Since we are talking about binary translation, we can also enable some logging to see the exact translation that QEMU is doing:
qemu-aarch64 -d in_asm,out_asm main.out
Here:
in_asm
refers to the ARM guest input assemblyout_asm
refers to X86 host generated assembly that gets run
The output contains:
----------------
IN:
0x0000000000400078: d2800020 mov x0, #0x1
0x000000000040007c: 100000e1 adr x1, #+0x1c (addr 0x400098)
0x0000000000400080: 58000182 ldr x2, pc+48 (addr 0x4000b0)

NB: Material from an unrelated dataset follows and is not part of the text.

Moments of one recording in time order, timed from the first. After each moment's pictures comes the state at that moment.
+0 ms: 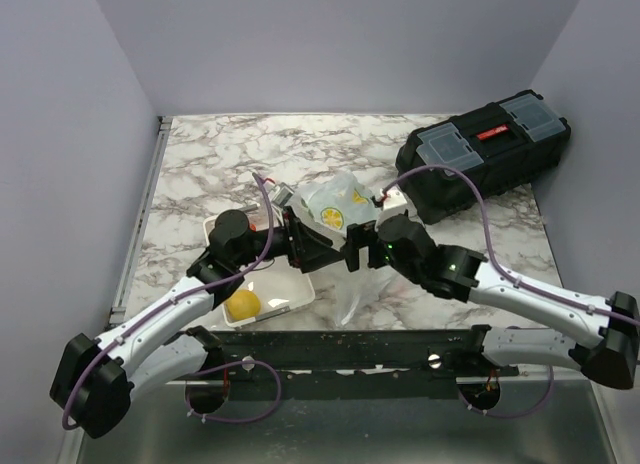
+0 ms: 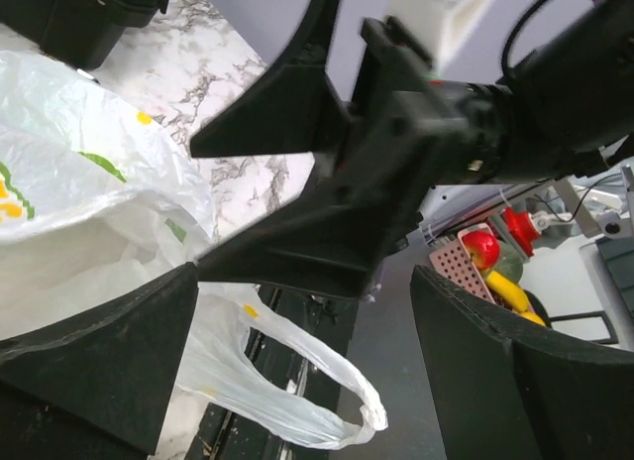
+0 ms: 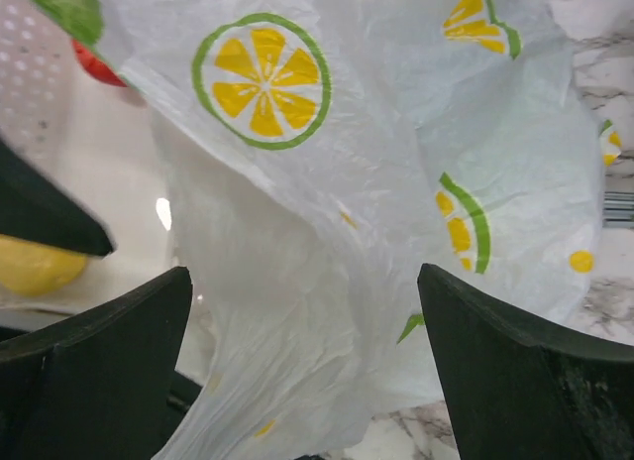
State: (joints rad) left arm -0.63 0.96 0.55 0.41 0.69 -0.79; right arm 1.03 1.06 0.86 -0.34 0.38 0.50
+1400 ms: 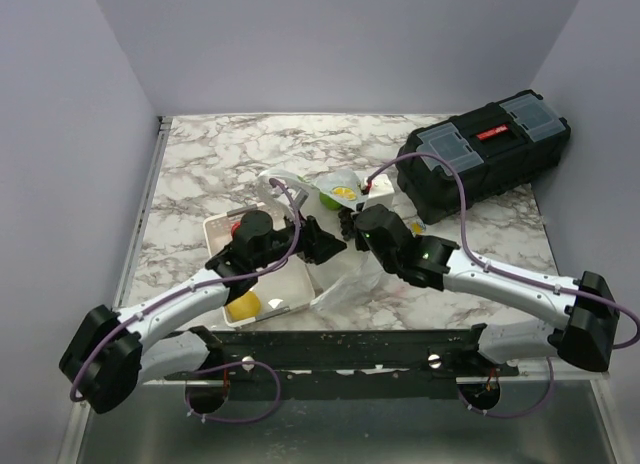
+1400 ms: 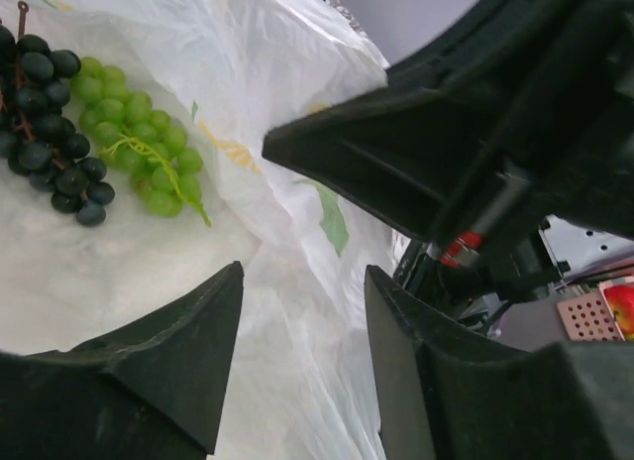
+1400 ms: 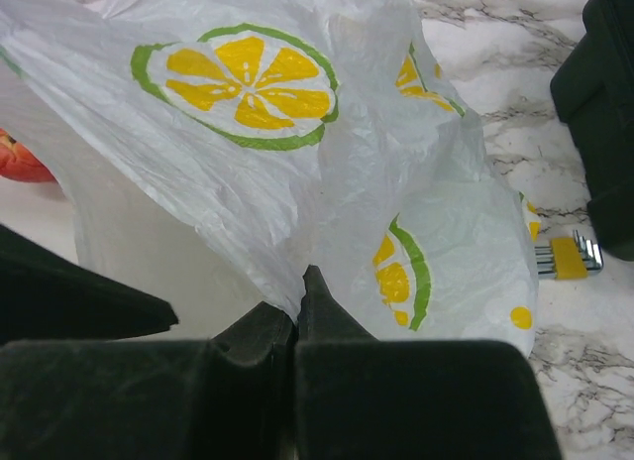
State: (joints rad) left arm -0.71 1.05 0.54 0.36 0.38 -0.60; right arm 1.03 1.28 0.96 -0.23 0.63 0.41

0x0000000000400084: d2800808 mov x8, #0x40
0x0000000000400088: d4000001 svc #0x0
OUT: [size=105]
0x5578d016b428: mov -0x8(%r14),%ebp
0x5578d016b42c: test %ebp,%ebp
0x5578d016b42e: jne 0x5578d016b482
0x5578d016b434: mov $0x1,%ebp
0x5578d016b439: mov %rbp,0x40(%r14)
0x5578d016b43d: mov $0x400098,%ebp
0x5578d016b442: mov %rbp,0x48(%r14)
0x5578d016b446: mov $0x4000b0,%ebp
0x5578d016b44b: mov 0x0(%rbp),%rbp
0x5578d016b44f: mov %rbp,0x50(%r14)
0x5578d016b453: mov $0x40,%ebp
0x5578d016b458: mov %rbp,0x80(%r14)
0x5578d016b45f: mov $0x40008c,%ebp
0x5578d016b464: mov %rbp,0x140(%r14)
0x5578d016b46b: mov %r14,%rdi
0x5578d016b46e: mov $0x2,%esi
0x5578d016b473: mov $0x56000000,%edx
0x5578d016b478: mov $0x1,%ecx
0x5578d016b47d: callq 0x5578cfdfe130
0x5578d016b482: mov $0x7f8af0565013,%rax
0x5578d016b48c: jmpq 0x5578d016b416
so in the IN
section, we see our hand written ARM assembly code, and in the OUT
section we see the generated x86 assembly.
Tested in Ubuntu 16.04 amd64, QEMU 2.5.0, binutils 2.26.1.
QEMU full system emulation
When you boot Android in QEMU however, it is not running an userland binary of course, but rather doing full system simulation, where it runs the actual Linux kernel and all devices in the simulation.
Full system simulation is more accurate, but a bit slower, and you need to give a kernel and disk image to QEMU.
To try that out, have a look at the following setups:
- build AOSP from source and run it on QEMU: How to compile the Android AOSP kernel and test it with the Android Emulator?
- build a minimal beautiful Linux system with Buildroot and run it with QEMU: How to download the Torvalds Linux Kernel master, (re)compile it, and boot it with QEMU?
- build and run run baremetal code on QEMU: https://github.com/cirosantilli/linux-kernel-module-cheat/tree/79b35fb395f9f7f7621609186931408fe2f79881#baremetal-setup-getting-started
KVM
If you run Android X86 on QEMU, you will notice that it is much faster.
The reason is that QEMU uses KVM, which is a Linux kernel feature that can run the guest instructions directly on the host!
If you happen to have a powerful ARM machine (yet rare as of 2019), you can also run ARM on ARM with KVM much faster.
For this reason, I recommend that you stick to X86 simulation of AOSP if you are on an X86 host as mentioned at: How to compile the Android AOSP kernel and test it with the Android Emulator?, unless you really need to touch something low level.